_ABOUT THIS EXERCISE_: Below are the entries; give again exactly the lines from the one mentioning "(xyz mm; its" through the one mentioning "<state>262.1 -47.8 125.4", inclusive.

Data extracted from a collection
━━━━━━━━━━
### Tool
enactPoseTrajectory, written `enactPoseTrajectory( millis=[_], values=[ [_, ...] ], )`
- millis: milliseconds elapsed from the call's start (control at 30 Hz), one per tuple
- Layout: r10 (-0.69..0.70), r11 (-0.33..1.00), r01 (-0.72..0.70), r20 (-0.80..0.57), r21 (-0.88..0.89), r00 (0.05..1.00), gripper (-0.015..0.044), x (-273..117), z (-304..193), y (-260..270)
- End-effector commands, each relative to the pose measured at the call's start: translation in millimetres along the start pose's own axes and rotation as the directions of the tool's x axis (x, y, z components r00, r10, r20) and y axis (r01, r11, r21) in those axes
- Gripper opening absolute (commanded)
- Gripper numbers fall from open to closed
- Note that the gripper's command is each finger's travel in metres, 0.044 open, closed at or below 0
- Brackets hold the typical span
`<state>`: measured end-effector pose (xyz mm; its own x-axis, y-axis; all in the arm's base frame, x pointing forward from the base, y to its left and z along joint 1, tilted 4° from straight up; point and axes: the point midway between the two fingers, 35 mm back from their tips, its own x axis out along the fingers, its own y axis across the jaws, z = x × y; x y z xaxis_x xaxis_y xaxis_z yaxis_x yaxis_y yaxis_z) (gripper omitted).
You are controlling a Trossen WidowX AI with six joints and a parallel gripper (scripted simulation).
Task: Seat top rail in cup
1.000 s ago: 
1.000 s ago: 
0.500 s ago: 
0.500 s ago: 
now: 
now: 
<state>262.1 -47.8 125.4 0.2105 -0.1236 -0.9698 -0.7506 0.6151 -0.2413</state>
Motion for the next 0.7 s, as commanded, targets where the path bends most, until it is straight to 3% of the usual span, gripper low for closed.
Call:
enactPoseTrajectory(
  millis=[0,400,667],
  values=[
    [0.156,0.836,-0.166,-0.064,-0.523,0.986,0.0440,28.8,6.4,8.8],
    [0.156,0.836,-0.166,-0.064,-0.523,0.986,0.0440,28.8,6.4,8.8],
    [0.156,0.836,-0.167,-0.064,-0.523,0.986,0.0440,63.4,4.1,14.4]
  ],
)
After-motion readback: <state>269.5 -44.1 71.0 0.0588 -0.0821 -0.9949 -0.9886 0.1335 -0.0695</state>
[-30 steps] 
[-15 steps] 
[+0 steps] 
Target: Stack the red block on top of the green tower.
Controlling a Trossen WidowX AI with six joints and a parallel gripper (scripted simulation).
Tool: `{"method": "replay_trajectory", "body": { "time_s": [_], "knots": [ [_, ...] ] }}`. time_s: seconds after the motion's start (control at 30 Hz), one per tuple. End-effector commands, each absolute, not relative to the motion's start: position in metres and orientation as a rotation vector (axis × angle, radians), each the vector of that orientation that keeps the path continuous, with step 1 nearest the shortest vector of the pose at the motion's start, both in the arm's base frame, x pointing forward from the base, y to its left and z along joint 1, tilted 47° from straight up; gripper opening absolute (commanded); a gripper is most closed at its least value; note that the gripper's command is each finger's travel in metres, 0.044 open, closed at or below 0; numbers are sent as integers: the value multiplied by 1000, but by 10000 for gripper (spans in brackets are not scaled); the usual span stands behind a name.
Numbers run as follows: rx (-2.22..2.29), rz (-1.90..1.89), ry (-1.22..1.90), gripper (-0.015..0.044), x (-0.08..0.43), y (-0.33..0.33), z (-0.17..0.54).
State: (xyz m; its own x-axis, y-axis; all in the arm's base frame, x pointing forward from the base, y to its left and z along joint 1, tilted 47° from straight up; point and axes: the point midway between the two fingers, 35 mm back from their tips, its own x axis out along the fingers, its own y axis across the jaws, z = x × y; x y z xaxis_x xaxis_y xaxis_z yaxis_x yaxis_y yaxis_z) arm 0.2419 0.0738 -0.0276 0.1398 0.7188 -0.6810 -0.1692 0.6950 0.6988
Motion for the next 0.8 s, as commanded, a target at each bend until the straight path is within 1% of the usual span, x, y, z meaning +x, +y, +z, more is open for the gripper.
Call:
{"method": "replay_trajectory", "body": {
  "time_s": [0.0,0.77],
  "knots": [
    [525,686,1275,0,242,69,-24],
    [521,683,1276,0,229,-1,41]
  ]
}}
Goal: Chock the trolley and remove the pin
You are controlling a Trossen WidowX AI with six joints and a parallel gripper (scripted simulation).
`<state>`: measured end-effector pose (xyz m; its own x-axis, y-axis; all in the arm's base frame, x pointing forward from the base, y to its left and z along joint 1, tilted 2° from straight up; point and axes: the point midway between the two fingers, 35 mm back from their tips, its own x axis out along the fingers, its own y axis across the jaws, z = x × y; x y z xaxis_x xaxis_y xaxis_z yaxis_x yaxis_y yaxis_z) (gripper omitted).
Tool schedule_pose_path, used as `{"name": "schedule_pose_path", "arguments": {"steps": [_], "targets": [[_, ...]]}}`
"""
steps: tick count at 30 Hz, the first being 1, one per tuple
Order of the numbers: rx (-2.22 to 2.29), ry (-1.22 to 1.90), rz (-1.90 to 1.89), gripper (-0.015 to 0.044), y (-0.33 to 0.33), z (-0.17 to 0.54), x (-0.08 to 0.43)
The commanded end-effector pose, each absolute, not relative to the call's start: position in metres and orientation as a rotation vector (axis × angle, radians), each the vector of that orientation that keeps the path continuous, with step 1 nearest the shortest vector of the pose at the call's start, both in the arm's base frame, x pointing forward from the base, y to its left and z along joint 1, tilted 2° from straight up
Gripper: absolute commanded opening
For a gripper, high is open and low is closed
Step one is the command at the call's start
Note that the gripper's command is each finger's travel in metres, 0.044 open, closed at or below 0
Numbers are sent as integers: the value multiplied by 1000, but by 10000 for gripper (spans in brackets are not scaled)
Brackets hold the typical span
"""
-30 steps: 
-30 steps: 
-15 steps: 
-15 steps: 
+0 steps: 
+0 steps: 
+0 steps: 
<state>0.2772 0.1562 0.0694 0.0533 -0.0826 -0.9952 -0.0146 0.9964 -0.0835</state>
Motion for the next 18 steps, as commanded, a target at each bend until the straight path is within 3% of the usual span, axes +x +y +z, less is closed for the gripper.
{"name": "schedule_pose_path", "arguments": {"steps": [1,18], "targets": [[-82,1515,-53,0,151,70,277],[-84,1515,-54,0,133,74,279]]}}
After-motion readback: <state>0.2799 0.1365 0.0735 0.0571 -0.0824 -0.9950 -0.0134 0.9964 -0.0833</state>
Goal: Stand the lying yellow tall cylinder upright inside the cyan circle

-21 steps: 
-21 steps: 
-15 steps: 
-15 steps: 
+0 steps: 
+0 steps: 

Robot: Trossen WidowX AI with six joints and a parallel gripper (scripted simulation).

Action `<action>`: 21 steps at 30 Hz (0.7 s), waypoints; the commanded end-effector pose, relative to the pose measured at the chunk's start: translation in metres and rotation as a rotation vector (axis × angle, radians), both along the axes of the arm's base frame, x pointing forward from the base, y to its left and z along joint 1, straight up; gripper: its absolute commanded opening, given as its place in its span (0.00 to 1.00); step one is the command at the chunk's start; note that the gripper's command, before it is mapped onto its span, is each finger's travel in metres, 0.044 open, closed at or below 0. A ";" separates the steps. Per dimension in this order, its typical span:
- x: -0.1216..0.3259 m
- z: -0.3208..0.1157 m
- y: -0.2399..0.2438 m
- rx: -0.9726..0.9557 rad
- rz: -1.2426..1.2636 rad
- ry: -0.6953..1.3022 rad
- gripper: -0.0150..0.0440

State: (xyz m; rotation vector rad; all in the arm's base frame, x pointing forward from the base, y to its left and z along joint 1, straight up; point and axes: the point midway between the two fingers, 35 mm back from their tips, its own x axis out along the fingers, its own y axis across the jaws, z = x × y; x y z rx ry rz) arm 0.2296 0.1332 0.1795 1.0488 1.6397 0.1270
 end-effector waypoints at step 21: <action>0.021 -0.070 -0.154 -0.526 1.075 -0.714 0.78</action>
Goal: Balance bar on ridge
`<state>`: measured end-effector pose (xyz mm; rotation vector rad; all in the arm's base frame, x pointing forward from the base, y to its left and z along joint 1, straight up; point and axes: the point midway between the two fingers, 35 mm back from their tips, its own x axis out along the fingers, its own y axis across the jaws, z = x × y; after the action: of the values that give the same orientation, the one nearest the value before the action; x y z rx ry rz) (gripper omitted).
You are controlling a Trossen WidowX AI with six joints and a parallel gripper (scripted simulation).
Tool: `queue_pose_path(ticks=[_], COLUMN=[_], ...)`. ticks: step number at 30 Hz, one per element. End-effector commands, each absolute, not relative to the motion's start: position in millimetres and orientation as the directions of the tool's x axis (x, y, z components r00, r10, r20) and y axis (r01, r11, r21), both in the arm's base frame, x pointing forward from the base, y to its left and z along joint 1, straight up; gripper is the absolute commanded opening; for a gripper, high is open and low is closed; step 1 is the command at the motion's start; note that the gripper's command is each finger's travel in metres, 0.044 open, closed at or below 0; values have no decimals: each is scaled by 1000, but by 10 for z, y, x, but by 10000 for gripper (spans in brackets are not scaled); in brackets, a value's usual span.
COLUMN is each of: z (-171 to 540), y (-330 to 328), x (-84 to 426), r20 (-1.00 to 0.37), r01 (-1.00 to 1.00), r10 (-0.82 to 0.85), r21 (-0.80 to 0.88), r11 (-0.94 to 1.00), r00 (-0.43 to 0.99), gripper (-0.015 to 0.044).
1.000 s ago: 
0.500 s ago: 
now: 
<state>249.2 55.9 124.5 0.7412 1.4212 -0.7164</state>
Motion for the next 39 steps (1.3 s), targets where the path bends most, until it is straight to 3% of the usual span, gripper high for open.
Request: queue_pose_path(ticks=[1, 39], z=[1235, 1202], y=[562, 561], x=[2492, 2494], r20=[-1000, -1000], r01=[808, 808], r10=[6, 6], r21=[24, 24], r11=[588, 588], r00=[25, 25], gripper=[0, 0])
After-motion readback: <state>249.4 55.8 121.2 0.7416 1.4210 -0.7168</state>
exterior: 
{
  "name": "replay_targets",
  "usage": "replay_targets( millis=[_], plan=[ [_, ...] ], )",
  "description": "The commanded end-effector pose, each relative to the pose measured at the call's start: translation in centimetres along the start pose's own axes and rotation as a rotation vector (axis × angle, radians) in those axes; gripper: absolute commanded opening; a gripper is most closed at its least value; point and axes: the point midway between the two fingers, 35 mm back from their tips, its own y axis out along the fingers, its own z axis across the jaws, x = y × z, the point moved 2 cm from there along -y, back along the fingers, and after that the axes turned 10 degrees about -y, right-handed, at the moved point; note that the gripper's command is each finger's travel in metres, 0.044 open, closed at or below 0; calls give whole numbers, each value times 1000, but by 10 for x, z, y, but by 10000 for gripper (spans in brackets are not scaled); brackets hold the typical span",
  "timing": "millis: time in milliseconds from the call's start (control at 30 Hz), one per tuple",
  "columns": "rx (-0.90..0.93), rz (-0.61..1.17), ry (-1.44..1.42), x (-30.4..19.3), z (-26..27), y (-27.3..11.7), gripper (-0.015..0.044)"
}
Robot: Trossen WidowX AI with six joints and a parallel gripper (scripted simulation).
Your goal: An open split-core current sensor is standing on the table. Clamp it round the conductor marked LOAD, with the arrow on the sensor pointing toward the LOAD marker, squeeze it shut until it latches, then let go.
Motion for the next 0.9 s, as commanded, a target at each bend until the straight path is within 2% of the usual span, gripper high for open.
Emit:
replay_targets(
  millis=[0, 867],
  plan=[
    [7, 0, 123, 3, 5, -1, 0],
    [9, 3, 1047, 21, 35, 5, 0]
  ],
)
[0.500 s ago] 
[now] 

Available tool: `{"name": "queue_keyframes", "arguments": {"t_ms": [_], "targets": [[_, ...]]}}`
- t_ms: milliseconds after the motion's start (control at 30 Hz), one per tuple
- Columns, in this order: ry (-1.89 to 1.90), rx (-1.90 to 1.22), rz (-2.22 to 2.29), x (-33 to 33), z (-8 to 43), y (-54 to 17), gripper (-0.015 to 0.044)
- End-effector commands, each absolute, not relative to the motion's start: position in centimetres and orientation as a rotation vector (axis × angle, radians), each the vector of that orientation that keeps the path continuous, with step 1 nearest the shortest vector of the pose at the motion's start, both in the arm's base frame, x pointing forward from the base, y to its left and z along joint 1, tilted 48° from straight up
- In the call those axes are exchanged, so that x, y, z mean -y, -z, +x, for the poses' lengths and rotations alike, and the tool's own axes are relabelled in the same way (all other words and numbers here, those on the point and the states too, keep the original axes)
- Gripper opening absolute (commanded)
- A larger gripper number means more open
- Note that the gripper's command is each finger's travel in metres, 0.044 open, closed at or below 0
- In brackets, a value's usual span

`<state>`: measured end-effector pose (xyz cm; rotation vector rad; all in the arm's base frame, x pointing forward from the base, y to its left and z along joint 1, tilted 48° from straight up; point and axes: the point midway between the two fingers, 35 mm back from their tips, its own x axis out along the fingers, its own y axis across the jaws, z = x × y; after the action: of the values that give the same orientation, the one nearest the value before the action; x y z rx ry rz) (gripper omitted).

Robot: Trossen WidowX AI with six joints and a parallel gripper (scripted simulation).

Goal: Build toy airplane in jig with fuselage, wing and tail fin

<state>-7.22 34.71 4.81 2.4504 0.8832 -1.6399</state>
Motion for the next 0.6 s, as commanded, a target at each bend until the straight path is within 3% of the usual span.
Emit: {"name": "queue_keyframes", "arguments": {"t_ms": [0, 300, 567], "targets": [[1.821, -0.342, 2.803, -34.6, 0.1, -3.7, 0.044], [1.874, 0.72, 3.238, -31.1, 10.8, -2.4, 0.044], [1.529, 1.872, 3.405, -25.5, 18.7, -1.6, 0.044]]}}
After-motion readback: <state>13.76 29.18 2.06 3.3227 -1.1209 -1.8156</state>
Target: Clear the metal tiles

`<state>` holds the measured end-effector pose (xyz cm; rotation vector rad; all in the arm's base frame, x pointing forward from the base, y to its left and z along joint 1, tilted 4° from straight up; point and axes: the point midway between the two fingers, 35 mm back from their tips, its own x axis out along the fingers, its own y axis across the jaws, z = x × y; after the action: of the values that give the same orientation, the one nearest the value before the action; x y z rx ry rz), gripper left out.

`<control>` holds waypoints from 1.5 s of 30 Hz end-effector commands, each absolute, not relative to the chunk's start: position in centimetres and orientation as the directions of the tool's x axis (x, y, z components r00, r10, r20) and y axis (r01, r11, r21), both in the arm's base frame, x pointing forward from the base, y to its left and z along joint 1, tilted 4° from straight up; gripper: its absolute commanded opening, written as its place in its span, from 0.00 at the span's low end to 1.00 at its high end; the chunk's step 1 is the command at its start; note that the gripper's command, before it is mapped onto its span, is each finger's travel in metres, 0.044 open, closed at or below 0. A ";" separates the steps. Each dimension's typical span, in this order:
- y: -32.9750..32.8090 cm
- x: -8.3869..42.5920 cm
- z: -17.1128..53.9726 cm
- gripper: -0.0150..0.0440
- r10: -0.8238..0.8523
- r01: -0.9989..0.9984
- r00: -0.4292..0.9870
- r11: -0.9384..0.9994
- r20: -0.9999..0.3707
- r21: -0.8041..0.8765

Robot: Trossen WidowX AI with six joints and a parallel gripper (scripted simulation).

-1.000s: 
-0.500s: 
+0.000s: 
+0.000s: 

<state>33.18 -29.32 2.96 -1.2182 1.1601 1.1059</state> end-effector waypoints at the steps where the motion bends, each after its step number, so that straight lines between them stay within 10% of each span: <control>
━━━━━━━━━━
_EXPECTED OUTPUT_:
`<state>`: measured end-effector pose (xyz mm; its own x-axis, y-axis; all in the arm's base frame, x pointing forward from the base, y to its left and z along joint 1, tilted 4° from straight up; point and axes: the point midway between the two fingers, 35 mm back from their tips, its own x axis out along the fingers, its own y axis across the jaws, z = x × y; x y z xaxis_x xaxis_y xaxis_z yaxis_x yaxis_y yaxis_z) (gripper omitted).
You are controlling a Trossen WidowX AI with six joints and a parallel gripper (scripted simulation).
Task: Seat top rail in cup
1.000 s ago: 
1.000 s ago: 
0.500 s ago: 
0.500 s ago: 
now: 
now: 
<state>262.1 -47.8 125.4 0.2105 -0.1236 -0.9698 -0.7506 0.6151 -0.2413</state>

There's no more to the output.